#### [Task item]
What follows is a set of entries; retype all of them exactly.

[Records contained in a dataset]
* * * * * * *

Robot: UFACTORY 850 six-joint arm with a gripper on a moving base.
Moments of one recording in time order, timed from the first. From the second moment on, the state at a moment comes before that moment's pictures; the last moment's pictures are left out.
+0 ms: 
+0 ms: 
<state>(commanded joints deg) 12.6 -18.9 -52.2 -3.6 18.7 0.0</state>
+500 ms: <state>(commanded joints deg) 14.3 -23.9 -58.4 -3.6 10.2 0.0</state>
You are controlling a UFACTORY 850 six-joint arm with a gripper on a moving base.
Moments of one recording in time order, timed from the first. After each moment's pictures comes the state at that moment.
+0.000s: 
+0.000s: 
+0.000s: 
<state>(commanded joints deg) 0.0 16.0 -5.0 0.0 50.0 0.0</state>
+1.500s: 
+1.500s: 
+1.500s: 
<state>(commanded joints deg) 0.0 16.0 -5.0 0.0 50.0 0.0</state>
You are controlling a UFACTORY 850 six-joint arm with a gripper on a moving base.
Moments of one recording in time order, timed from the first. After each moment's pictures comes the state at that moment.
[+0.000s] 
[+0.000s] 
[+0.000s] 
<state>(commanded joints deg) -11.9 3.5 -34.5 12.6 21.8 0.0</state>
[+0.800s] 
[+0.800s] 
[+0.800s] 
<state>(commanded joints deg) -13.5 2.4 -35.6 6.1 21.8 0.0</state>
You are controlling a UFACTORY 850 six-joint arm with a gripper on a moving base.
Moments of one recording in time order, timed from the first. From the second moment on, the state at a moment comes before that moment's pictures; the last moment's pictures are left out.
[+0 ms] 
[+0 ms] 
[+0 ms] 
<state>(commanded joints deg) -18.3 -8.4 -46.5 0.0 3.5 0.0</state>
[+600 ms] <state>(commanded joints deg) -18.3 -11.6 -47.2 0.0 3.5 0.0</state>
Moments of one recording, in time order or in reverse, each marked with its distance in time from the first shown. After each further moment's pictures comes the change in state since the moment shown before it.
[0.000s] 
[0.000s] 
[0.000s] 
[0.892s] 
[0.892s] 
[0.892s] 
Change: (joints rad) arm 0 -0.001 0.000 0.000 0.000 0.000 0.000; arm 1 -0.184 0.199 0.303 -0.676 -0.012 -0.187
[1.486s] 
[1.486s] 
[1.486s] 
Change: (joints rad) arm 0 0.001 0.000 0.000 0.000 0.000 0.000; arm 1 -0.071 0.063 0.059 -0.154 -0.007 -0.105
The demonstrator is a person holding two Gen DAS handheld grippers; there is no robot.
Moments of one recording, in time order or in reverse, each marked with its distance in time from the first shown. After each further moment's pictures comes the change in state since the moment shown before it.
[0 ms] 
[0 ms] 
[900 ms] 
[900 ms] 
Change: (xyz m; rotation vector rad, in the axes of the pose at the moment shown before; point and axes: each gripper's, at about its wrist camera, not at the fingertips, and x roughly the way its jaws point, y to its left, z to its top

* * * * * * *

#### [Result for this exercise]
Robot: UFACTORY 850 six-joint arm with a gripper on a moving base.
Moments of one recording in time order, timed from the first. From the second moment on, the state at a moment comes before that moment's pictures; the last moment's pictures are left out.
+0 ms: 
+0 ms: 
<state>(commanded joints deg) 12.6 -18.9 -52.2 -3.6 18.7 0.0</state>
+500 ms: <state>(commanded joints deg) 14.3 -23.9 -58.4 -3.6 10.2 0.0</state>
You are controlling a UFACTORY 850 six-joint arm with a gripper on a moving base.
Moments of one recording in time order, timed from the first. After each moment's pictures comes the state at that moment.
+0.000s: 
+0.000s: 
+0.000s: 
<state>(commanded joints deg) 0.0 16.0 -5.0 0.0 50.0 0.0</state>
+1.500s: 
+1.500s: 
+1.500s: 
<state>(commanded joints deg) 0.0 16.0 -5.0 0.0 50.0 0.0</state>
You are controlling a UFACTORY 850 six-joint arm with a gripper on a moving base.
Moments of one recording in time order, timed from the first. After each moment's pictures comes the state at that moment.
[+0.000s] 
[+0.000s] 
[+0.000s] 
<state>(commanded joints deg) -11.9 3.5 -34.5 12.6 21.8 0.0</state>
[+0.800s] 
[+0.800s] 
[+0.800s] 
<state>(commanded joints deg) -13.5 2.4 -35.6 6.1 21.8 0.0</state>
You are controlling a UFACTORY 850 six-joint arm with a gripper on a moving base.
Moments of one recording in time order, timed from the first. From the second moment on, the state at a moment comes before that moment's pictures; the last moment's pictures are left out.
[+0 ms] 
[+0 ms] 
[+0 ms] 
<state>(commanded joints deg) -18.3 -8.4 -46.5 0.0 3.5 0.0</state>
[+600 ms] <state>(commanded joints deg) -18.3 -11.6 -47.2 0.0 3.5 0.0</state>
Moments of one recording, in time order or in reverse, each marked with its distance in time from the first shown. After each further moment's pictures comes the change in state since the moment shown before it.
[0.000s] 
[0.000s] 
[0.000s] 
[0.892s] 
[0.892s] 
[0.892s] 
Change: (joints rad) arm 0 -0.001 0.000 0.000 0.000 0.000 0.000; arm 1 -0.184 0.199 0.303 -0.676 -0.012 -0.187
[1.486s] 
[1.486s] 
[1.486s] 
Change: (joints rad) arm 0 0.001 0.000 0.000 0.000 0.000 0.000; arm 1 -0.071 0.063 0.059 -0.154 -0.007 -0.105
The demonstrator is a person holding two Gen DAS handheld grippers; there is no robot.
Moments of one recording, in time order or in reverse, each marked with its distance in time from the first shown. After each further moment's pictures comes the change in state since the moment shown before it.
[0 ms] 
[0 ms] 
[900 ms] 
[900 ms] 
Change: (xyz m; rotation vector rad, in the axes of the pose at the moment shown before; point and axes: each gripper's, at about its wrist camera, not at the fingertips, and x roughly the way its jaws point, y to its left, z to its top

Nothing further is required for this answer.